Your goal: Give every line of the listing word for word, beginning at the first and including the line with "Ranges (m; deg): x" as the last.

**** Data segment ****

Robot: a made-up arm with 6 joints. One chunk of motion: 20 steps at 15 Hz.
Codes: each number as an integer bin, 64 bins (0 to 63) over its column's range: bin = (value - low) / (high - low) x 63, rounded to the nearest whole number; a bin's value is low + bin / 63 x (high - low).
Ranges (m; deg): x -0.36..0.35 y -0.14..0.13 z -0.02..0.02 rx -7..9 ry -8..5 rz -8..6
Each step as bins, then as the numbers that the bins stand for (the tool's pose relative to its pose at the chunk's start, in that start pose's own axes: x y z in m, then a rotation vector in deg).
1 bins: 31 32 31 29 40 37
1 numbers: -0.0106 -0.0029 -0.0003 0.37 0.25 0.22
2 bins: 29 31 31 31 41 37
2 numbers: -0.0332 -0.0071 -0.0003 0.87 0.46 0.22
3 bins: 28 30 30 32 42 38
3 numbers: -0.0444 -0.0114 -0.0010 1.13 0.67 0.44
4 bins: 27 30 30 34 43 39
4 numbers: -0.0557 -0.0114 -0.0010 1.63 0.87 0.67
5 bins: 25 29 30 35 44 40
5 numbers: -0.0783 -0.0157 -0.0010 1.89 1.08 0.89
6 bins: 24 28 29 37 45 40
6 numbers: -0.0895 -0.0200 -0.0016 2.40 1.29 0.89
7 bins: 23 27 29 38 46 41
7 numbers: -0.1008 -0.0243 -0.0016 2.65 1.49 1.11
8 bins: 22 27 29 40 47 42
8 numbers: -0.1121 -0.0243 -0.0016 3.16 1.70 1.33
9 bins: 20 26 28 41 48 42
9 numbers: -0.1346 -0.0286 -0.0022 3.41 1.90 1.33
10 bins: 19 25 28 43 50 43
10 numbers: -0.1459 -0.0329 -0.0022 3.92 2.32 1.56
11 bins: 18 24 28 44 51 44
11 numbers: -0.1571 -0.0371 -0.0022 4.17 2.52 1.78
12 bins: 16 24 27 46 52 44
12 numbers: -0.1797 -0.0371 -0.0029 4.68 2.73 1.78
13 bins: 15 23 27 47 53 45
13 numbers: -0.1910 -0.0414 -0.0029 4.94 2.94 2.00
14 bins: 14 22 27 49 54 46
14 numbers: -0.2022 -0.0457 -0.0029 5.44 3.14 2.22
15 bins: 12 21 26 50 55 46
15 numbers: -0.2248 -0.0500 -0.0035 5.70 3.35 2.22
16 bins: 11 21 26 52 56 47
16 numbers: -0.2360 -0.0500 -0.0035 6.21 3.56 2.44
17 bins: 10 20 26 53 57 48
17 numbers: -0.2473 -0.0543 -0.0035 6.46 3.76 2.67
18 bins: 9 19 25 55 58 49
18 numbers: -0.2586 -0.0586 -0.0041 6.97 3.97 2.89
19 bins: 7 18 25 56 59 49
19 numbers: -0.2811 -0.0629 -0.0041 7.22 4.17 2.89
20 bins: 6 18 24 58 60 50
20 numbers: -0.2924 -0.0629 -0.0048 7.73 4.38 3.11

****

Solved exercise:
Robot: a made-up arm with 6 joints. One chunk of motion: 20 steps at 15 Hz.
Codes: each number as an integer bin, 64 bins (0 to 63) over its column's range: bin = (value - low) / (high - low) x 63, rounded to the nearest whole number; a bin's value is low + bin / 63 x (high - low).
Ranges (m; deg): x -0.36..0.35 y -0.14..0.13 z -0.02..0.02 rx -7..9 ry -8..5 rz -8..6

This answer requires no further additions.